The default method. Computes a likelihood ratio (lambda_ratio) that accumulates evidence for or against an effect:

lambda_ratio > 1/alpha → strong evidence for an effect, safe to stop
lambda_ratio < alpha → strong evidence for the null, safe to stop for futility
Otherwise → continue collecting data

The always_valid_p_value can be interpreted like a standard p-value at any point without inflating Type I error.

Always-Valid Confidence Intervals (Confidence Sequences)

A confidence sequence is a confidence interval that is valid at every sample size simultaneously. The interval shrinks as more data is collected. Use this when you want a continuous view of the effect size range, not just a stop/continue decision.

Alpha Spending (O'Brien-Fleming / Pocock)

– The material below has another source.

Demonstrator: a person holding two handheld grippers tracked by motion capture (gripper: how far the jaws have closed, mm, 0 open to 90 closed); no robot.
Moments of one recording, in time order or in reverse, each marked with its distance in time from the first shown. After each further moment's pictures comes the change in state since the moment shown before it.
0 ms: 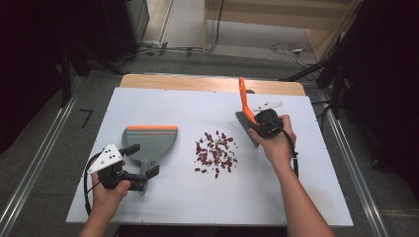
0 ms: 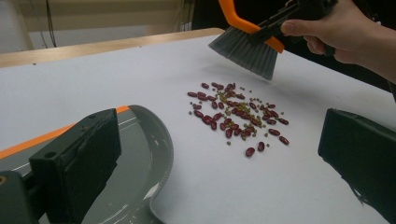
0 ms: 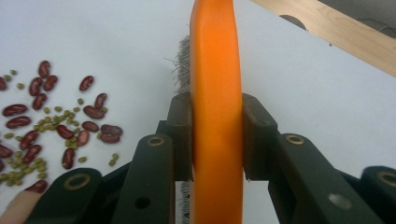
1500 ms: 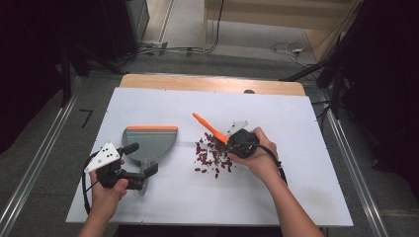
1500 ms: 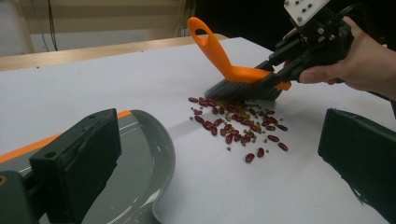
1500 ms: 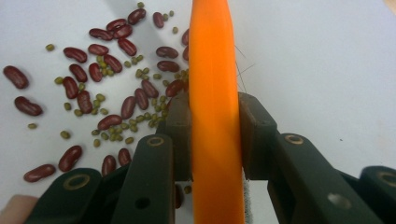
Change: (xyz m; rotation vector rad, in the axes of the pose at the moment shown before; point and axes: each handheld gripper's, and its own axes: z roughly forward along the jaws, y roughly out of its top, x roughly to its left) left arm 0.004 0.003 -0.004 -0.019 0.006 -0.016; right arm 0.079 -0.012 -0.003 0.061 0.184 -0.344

For experiments with planned interim analyses, alpha spending functions control how much of the significance budget is used at each look:

O'Brien-Fleming: Conservative early on, uses most alpha at the end. Recommended for most experiments.
Pocock: Equal boundaries at every look. Easier to explain but requires more total sample size.

API Reference

GET /api/v1/results/{experiment_id}/sequential

Returns the full sequential analysis for an experiment.

Query Parameters

Parameter	Type	Default	Description
`method`	`msprt` \| `always_valid`	`msprt`	Sequential testing method
`alpha`	float	`0.05`	Significance level
`spending_function`	`obrien_fleming` \| `pocock`	`obrien_fleming`	Alpha spending function
`num_looks`	int	`5`	Number of planned interim analyses

Example Request

curl -X GET "http://localhost:8000/api/v1/results/exp-uuid/sequential?method=msprt&alpha=0.05" \
  -H "Authorization: Bearer $TOKEN"

Example Response

{
  "method": "msprt",
  "msprt_result": {
    "lambda_ratio": 24.3,
    "always_valid_p_value": 0.012,
    "can_stop": true,
    "evidence_strength": "strong_for_effect",
    "boundary": 20.0
  },
  "confidence_sequence": {
    "lower": 0.02,
    "upper": 0.08,
    "width": 0.06,
    "sample_size": 4200
  },
  "evidence_trajectory": [
    {"sample_size": 500, "lambda_ratio": 1.2, "always_valid_p_value": 0.41, "can_stop": false},
    {"sample_size": 2000, "lambda_ratio": 8.1, "always_valid_p_value": 0.09, "can_stop": false},
    {"sample_size": 4200, "lambda_ratio": 24.3, "always_valid_p_value": 0.012, "can_stop": true}
  ],
  "alpha_spending": [
    {"look_number": 1, "cumulative_alpha": 0.001, "boundary_z": 4.88, "boundary_p": 0.001},
    {"look_number": 2, "cumulative_alpha": 0.005, "boundary_z": 3.36, "boundary_p": 0.004}
  ],
  "long_running_risk": {
    "is_at_risk": false,
    "expected_duration_days": 14,
    "actual_duration_days": 10,
    "risk_ratio": 0.71,
    "recommendation": "Experiment is progressing normally."
  },
  "recommended_action": "stop_for_effect"
}

Evidence Strength Values

Value	Meaning
`strong_for_effect`	Clear effect detected — safe to stop and ship
`moderate_for_effect`	Trending positive — consider continuing for confirmation
`inconclusive`	Not enough data yet — continue
`moderate_for_null`	Trending toward no effect
`strong_for_null`	No effect detected — safe to stop for futility

Recommended Actions

Value	Meaning
`stop_for_effect`	Stop the experiment; treatment wins
`stop_for_futility`	Stop the experiment; no meaningful effect
`continue`	Keep running — not enough evidence yet

Permissions

VIEWER: ✅ Read access
ANALYST: ✅ Read access
DEVELOPER: ✅ Read access
ADMIN: ✅ Full access

Common Mistakes

Don't use sequential testing results as standard p-values in reports. The always_valid_p_value is semantically equivalent but should be labeled as such.

Don't change the alpha or method mid-experiment. Fix your parameters before launch.

Long-running risk is informational only. An experiment flagged as is_at_risk may still be producing valid results — it just indicates the experiment is taking longer than expected given the observed effect size.